TASK DESCRIPTION -> Every line of the data below should be printed exactly. Nothing may be dropped.

•••••

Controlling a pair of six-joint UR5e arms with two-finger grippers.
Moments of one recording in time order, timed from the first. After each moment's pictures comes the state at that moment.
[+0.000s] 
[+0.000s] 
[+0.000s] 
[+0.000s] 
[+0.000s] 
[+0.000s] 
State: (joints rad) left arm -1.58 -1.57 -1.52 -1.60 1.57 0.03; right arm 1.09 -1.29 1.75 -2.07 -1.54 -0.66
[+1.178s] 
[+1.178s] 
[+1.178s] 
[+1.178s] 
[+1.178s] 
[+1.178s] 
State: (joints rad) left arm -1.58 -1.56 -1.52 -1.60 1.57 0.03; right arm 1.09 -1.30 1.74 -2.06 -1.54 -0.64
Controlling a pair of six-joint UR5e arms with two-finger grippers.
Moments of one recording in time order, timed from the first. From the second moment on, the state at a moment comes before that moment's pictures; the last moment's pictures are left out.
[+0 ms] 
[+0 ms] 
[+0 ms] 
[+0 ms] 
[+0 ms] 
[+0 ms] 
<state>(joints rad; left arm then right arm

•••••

EXERCISE OUTPUT ->
Controlling a pair of six-joint UR5e arms with two-finger grippers.
Moments of one recording in time order, timed from the first. After each moment's pictures comes the state at that moment.
[+0.000s] 
[+0.000s] 
[+0.000s] 
[+0.000s] 
[+0.000s] 
[+0.000s] 
State: (joints rad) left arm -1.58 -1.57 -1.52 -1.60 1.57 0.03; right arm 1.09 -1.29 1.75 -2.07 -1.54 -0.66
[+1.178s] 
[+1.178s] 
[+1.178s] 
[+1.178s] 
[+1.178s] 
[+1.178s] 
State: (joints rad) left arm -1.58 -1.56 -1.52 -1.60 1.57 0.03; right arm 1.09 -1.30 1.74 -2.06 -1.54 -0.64
Controlling a pair of six-joint UR5e arms with two-finger grippers.
Moments of one recording in time order, timed from the first. From the second moment on, the state at a moment comes before that moment's pictures; the last moment's pictures are left out.
[+0 ms] 
[+0 ms] 
[+0 ms] 
[+0 ms] 
[+0 ms] 
[+0 ms] 
<state>(joints rad; left arm then right arm

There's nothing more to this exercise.